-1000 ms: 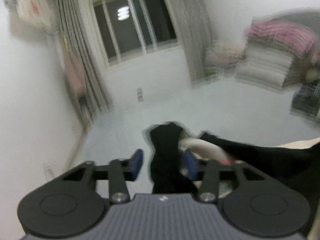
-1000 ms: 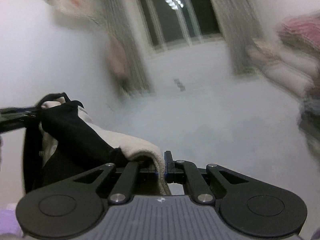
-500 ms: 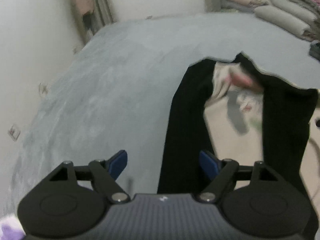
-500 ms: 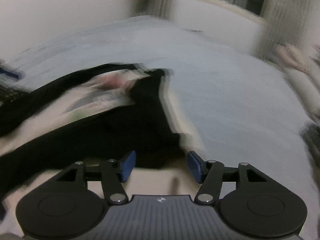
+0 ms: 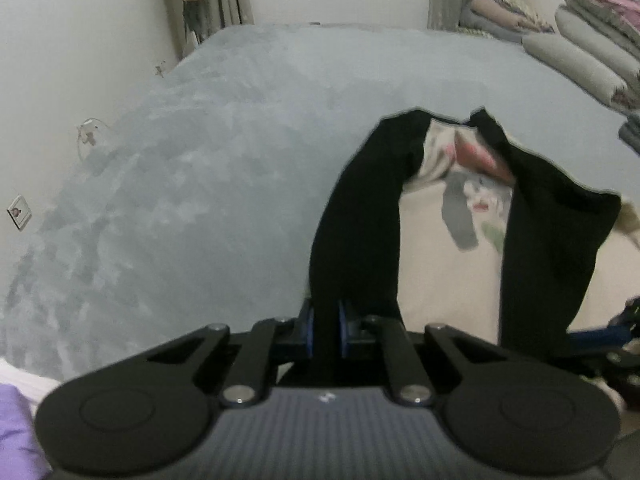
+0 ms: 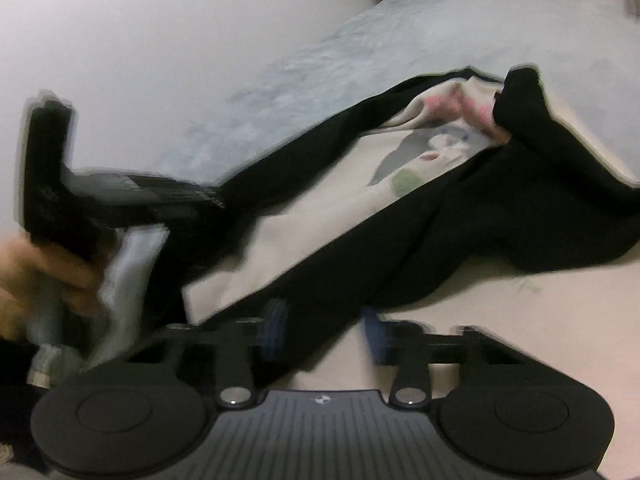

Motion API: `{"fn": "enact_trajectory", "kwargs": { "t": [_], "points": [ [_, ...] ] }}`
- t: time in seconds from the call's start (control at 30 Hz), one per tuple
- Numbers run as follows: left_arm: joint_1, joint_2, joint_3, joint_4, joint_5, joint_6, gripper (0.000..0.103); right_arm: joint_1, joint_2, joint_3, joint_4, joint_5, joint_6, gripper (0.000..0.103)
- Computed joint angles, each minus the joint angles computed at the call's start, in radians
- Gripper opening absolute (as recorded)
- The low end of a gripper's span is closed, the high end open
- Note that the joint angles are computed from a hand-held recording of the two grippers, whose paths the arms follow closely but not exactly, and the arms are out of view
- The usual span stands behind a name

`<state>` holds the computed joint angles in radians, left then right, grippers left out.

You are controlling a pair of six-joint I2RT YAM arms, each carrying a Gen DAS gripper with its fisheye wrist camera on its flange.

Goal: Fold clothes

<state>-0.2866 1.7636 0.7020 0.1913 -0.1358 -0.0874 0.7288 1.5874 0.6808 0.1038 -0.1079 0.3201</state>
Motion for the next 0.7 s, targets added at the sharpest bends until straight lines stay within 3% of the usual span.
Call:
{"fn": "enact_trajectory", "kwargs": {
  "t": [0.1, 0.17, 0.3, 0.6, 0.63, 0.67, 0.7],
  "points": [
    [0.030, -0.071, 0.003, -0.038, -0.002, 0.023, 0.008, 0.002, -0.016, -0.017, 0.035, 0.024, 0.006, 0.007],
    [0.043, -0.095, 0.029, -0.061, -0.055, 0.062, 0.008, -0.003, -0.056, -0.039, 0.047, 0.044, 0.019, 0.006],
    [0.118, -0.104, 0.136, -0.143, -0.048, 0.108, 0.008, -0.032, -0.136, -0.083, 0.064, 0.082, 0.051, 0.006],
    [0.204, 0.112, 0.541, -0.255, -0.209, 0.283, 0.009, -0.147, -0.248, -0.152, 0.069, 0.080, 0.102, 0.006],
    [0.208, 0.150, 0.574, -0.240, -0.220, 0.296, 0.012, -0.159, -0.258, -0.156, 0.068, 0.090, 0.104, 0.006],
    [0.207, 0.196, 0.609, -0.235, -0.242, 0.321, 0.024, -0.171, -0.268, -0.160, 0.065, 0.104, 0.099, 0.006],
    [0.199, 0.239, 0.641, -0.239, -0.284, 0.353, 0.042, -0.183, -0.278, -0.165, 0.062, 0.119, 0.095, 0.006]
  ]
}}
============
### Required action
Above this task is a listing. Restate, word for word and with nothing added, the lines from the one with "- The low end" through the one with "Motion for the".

### Completed exercise
- The low end of a gripper's span is closed, the high end open
- Note that the joint angles are computed from a hand-held recording of the two grippers, whose paths the arms follow closely but not exactly, and the arms are out of view
- The usual span stands behind a name

`<state>` holds the computed joint angles in radians, left then right, grippers left out.

You are controlling a pair of six-joint I2RT YAM arms, each carrying a Gen DAS gripper with its fisheye wrist camera on its flange.

Goal: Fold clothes

<state>-0.2866 1.7636 0.7020 0.1913 -0.1358 -0.0874 0.7288 1.5874 0.6808 0.1038 -0.1079 0.3201</state>
Motion for the next 0.7 s, targets added at the sharpest bends until straight lines stay within 3% of the usual span.

What was asked now has a complete answer.